La magnitud del encuentro se refleja también en la diversidad y el prestigio de sus patrocinadores. Algunas de las universidades más reconocidas a nivel mundial, incluyendo instituciones católicas de gran calado como la Universidad de Notre Dame y la Catholic University of America, han prestado su apoyo a este simposio de tres días. Su participación subraya la naturaleza interdisciplinaria y global del desafío que representa la convergencia de la inteligencia artificial y la seguridad nuclear.
En diversas intervenciones públicas y, de manera particular, en su encíclica *Magnifica humanitas*, el Papa León XIV ha emitido serias advertencias sobre las amenazas inherentes a la proliferación de armas nucleares y, de forma creciente, al uso irresponsable o malintencionado de la inteligencia artificial. El Pontífice ha insistido repetidamente en la necesidad de un enfoque ético que priorice la dignidad humana y el bien común ante el vertiginoso avance tecnológico. Sus palabras resonaron fuertemente en la comunidad internacional, impulsando a líderes y pensadores a considerar las implicaciones morales y existenciales de estas herramientas.

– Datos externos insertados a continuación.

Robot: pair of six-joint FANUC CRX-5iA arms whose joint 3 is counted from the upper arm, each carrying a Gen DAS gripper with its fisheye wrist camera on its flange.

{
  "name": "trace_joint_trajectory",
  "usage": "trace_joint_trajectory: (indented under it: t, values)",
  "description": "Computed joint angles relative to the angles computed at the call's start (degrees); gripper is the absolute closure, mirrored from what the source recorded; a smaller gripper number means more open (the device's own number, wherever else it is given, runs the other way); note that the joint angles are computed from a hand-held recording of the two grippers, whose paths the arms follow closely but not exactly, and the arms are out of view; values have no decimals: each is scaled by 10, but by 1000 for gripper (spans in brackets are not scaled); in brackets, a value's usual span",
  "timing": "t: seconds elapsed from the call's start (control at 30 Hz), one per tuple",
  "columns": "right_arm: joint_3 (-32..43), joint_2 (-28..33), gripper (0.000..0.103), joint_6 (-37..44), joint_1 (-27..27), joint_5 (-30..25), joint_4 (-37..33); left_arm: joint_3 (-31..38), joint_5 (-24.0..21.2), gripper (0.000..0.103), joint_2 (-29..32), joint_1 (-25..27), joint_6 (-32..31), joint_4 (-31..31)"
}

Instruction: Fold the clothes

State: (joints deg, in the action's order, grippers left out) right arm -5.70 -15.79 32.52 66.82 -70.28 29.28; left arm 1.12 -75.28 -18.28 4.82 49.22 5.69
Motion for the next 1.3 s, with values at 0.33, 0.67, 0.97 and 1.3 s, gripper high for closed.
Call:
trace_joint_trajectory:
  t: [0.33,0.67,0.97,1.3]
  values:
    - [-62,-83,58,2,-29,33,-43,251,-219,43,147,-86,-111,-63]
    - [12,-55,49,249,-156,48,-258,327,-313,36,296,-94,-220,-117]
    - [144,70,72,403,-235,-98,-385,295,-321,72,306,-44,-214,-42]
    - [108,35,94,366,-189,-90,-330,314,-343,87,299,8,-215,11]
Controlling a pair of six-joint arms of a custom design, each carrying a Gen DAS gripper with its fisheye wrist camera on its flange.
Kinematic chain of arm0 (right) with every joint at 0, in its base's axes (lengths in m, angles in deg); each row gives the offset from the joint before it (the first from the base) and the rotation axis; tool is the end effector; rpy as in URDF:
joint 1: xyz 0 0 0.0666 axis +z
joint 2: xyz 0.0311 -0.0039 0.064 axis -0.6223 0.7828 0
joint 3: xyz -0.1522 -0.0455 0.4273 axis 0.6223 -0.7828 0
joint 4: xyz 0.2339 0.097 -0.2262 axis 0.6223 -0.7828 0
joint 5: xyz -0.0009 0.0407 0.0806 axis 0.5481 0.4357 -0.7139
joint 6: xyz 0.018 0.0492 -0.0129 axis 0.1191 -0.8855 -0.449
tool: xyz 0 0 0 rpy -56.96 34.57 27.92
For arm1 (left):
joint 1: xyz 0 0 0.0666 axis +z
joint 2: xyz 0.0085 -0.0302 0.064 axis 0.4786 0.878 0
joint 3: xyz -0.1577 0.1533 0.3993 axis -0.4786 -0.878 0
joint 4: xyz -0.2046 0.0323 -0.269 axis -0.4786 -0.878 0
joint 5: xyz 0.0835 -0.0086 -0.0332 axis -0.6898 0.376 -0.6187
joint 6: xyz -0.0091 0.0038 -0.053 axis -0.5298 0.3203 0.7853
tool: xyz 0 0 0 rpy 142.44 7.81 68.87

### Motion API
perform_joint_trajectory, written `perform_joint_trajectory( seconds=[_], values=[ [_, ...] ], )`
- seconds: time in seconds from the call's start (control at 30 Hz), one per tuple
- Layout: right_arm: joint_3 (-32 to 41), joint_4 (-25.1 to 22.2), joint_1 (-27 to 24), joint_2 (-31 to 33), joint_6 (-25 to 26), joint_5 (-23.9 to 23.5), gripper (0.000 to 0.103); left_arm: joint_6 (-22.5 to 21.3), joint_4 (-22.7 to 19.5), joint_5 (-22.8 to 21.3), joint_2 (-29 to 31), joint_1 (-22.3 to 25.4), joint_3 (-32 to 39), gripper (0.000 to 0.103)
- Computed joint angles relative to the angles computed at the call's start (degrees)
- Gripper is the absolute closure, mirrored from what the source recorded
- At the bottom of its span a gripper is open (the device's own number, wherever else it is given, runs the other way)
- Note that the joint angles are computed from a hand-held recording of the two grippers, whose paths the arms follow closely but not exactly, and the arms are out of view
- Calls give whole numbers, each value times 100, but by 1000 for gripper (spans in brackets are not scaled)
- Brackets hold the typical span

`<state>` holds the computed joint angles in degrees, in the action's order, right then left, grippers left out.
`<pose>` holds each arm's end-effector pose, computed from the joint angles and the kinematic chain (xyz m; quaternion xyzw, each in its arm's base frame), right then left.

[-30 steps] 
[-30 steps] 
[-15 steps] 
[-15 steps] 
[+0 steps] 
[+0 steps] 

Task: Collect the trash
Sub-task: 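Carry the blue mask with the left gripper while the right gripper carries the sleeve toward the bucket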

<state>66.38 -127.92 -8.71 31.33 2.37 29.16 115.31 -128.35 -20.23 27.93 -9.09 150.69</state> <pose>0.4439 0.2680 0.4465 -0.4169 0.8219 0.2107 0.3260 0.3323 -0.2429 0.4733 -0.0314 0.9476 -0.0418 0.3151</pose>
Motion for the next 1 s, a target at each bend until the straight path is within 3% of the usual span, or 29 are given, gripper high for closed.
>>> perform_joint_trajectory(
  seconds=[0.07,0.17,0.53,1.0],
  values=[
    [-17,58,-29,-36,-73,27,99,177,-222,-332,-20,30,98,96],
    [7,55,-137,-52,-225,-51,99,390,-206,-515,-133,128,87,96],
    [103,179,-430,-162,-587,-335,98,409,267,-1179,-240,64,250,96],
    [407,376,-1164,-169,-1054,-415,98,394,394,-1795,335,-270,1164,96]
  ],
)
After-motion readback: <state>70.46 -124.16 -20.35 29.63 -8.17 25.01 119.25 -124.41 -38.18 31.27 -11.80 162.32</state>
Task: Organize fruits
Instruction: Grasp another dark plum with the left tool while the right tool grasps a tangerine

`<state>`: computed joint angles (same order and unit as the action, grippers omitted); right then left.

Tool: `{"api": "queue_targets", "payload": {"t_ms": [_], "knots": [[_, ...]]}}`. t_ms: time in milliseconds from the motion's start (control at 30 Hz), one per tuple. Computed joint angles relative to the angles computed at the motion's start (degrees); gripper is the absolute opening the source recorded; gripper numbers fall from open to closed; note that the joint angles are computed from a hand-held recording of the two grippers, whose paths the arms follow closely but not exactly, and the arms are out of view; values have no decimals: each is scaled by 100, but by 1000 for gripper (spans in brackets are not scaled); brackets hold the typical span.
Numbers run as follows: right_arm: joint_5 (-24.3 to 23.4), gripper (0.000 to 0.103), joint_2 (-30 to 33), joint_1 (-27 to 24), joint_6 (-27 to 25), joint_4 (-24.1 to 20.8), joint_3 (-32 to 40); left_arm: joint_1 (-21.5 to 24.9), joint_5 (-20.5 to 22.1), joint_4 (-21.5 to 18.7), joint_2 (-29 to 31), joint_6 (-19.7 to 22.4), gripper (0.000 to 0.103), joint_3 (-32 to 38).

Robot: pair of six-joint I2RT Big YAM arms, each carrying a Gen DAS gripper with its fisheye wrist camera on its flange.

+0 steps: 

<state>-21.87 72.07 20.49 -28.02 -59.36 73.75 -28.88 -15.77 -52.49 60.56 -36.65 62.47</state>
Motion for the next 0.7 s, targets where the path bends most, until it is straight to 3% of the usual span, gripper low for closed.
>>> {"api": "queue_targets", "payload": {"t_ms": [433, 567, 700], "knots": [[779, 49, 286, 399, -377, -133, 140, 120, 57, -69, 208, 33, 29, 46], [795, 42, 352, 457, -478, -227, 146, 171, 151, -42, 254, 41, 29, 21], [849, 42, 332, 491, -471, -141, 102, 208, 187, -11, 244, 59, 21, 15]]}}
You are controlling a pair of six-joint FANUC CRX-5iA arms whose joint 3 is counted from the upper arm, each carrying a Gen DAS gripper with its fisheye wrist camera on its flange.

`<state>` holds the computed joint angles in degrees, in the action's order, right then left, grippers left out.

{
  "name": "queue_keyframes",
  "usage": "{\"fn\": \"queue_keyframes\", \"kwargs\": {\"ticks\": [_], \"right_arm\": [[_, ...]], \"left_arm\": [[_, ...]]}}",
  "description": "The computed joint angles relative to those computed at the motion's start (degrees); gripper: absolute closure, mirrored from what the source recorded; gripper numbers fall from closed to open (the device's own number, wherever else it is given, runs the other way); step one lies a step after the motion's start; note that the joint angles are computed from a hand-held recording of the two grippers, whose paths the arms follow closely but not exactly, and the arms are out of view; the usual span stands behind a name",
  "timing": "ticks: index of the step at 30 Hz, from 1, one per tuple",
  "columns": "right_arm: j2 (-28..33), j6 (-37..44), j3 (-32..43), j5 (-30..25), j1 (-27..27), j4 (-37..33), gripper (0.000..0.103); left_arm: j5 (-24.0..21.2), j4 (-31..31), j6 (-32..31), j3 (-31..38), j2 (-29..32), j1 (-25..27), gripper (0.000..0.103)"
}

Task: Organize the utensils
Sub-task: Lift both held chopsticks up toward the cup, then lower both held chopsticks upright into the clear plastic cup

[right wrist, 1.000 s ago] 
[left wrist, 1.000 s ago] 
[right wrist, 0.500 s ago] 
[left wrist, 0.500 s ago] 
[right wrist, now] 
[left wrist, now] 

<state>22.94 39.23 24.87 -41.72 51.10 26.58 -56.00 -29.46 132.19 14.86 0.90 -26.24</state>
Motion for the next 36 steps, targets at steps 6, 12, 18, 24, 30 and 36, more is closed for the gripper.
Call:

Alessio Pecorario, uno de los organizadores clave de la cumbre y fundador de la Fundación Domus Communis, ha enfatizado que el evento es una respuesta tangible al llamado urgente del Papa León XIV por el desarme. En declaraciones a EWTN News, Pecorario explicó que “el desarme, en la doctrina social de la Iglesia, no es sólo el desarme de las armas, obviamente, sino también el desarme de los espíritus; es el desarme de la economía”. Esta visión ampliada del desarme, que abarca dimensiones psicológicas, sociales y económicas, busca fomentar una cultura de paz más profunda y holística, desmantelando no solo los arsenales físicos sino también las causas subyacentes de conflicto y desconfianza.
El organizador añadió que la conferencia se centra en la “gobernanza de la inteligencia artificial”. Aclaró que esta gobernanza “debe entenderse no como burocracia, sino como un esfuerzo conjunto de líderes empresariales, religiosos y académicos para ayudar a garantizar que los seres humanos mantengan un control positivo sobre los desafíos de nuestro tiempo”. Este enfoque colaborativo reconoce que ningún actor individual –ya sea un gobierno, una empresa o una institución académica– puede abordar por sí solo la complejidad y el alcance de los retos que plantea la inteligencia artificial. Es fundamental una sinergia de conocimientos y éticas para asegurar que la IA sirva al progreso humano y no se convierta en una fuente de nuevas amenazas o desigualdades.
La cumbre, por tanto, representa un hito significativo en el esfuerzo global por confrontar la encrucijada tecnológica y moral de la era actual. Al reunir a las mentes más brillantes del planeta bajo el auspicio del Vaticano, el Papa León XIV busca catalizar un diálogo crítico y constructivo que propicie soluciones responsables y éticas. La declaración final desde el corazón de Roma no solo será un documento de intención, sino una hoja de ruta para una humanidad que aspira a un futuro de paz, seguridad y dignidad en un mundo cada vez más interconectado y tecnológicamente avanzado.